Its lights were on for just a few weeks. Now, in the dark, workers dismantle John Turek’s dream Jeep customization shop.
“I cry every night because I’ve lost everything. It was a dream,” Turek said.
It’s not that he wanted to close it.
It was the green dust that you’ll find in the ducts, the walls, and in the corners. That green dust is Hexavalent Chromium, a chemical that can be used to clean jet engine parts. It can also cause cancer.
The problem? Turek says he was never told about it.
Turek did tell our cameras about it, and word has made it from his warehouse to the state house.
“Landlords with commercial real estate have to disclose certain conditions about their property,” said Democratic Senator Paul Doyle, who represents Rocky Hill. He introduced a bill to committee Thursday that aims at changing what landlords have to tell tenants.

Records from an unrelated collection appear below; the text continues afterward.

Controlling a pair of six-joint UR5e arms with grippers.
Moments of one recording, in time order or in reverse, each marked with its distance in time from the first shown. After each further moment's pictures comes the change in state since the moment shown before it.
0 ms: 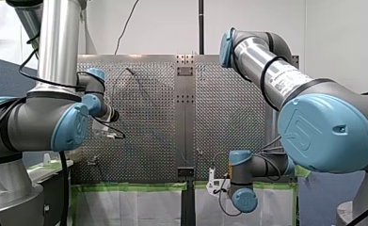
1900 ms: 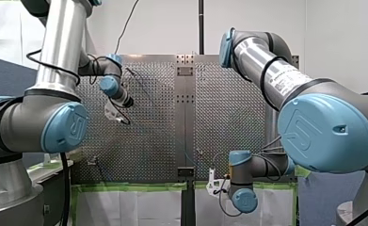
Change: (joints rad) left arm -0.128 -0.095 0.373 -0.309 -0.071 0.310; right arm 0.001 0.001 0.001 0.005 0.003 -0.001
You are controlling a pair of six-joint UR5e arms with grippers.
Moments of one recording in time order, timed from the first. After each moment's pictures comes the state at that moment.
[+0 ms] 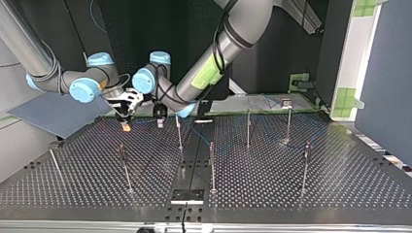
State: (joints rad) left arm -0.74 -2.60 -0.86 -3.03 -2.13 -1.91; right arm 1.84 -0.99 1.52 -0.24 1.38 1.63
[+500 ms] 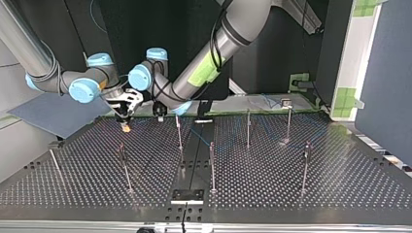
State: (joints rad) left arm -0.76 -2.60 -0.86 -3.06 -2.20 -1.94; right arm 1.84 -0.99 1.52 -0.24 1.38 1.64
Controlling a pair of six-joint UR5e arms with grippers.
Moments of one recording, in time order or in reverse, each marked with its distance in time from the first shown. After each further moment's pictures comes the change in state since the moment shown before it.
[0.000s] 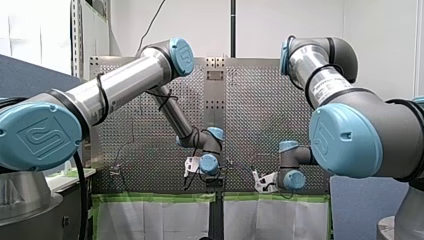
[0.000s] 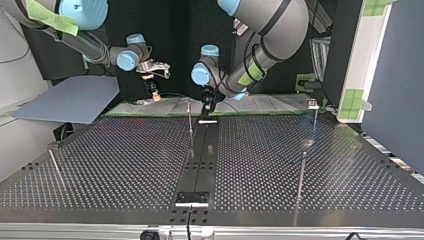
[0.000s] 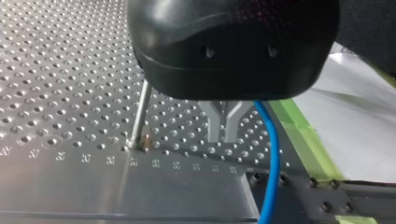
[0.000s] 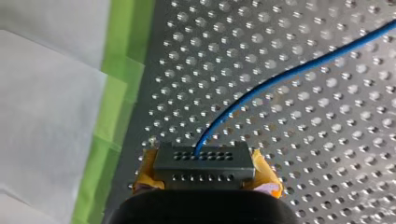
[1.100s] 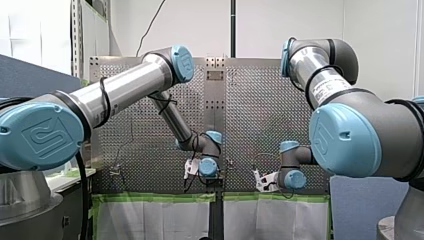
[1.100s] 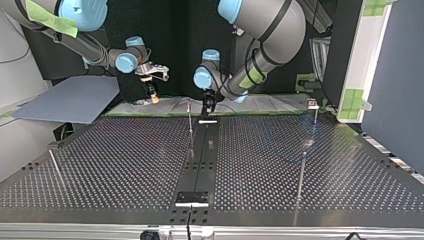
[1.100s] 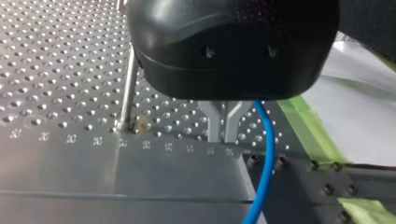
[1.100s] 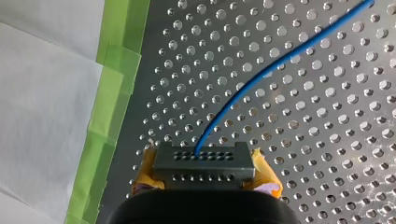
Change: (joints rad) left arm 0.023 -0.048 0.050 0.020 0.014 0.019; right arm -0.010 0.008 -0.029 0.011 0.000 0.006
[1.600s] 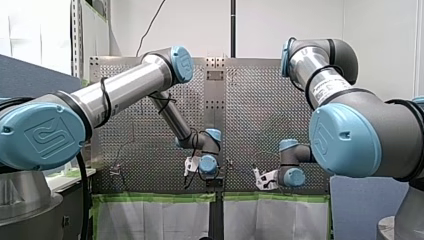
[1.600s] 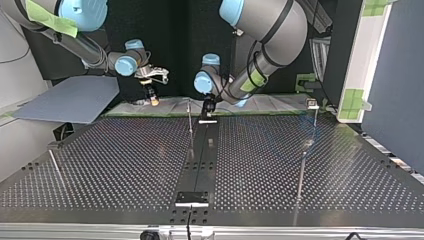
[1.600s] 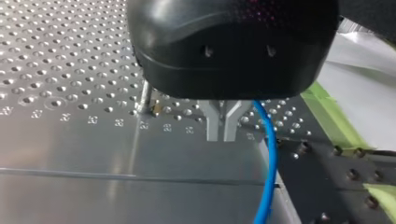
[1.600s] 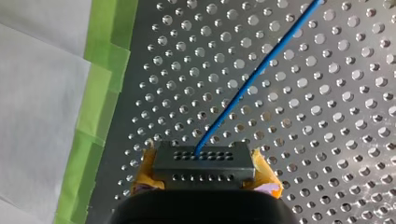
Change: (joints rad) left arm 0.016 -0.001 0.038 -0.020 0.006 0.001; right arm -0.001 0.000 -0.034 0.029 0.002 0.000
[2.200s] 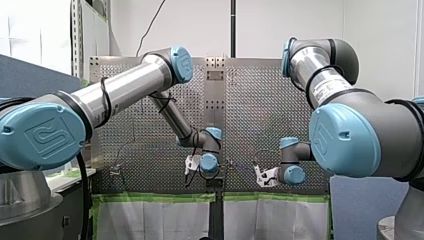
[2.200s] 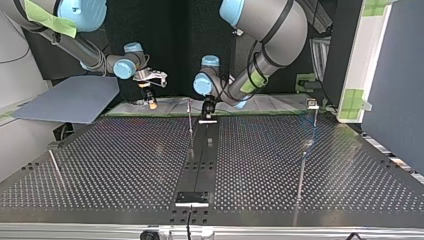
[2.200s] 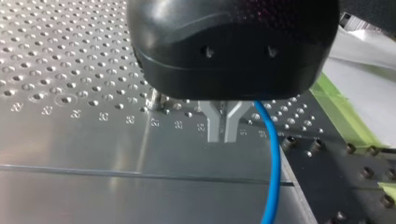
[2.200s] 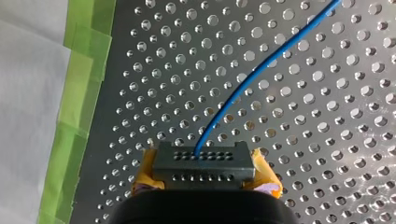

If it’s an apartment or residential property, landlords have to tell you what if any chemicals are inside. But if you are renting a space for business, they don’t have to tell you anything. That’s what this law would change.
It has a long way to go before it’s the law of the land.One step is a public hearing, where Turek and opponents plan to sound off.
“Some in the commercial real estate may oppose it, so I think it could be a lively debate,” Doyle said.
That public hearing is expected to take place by the end of the month.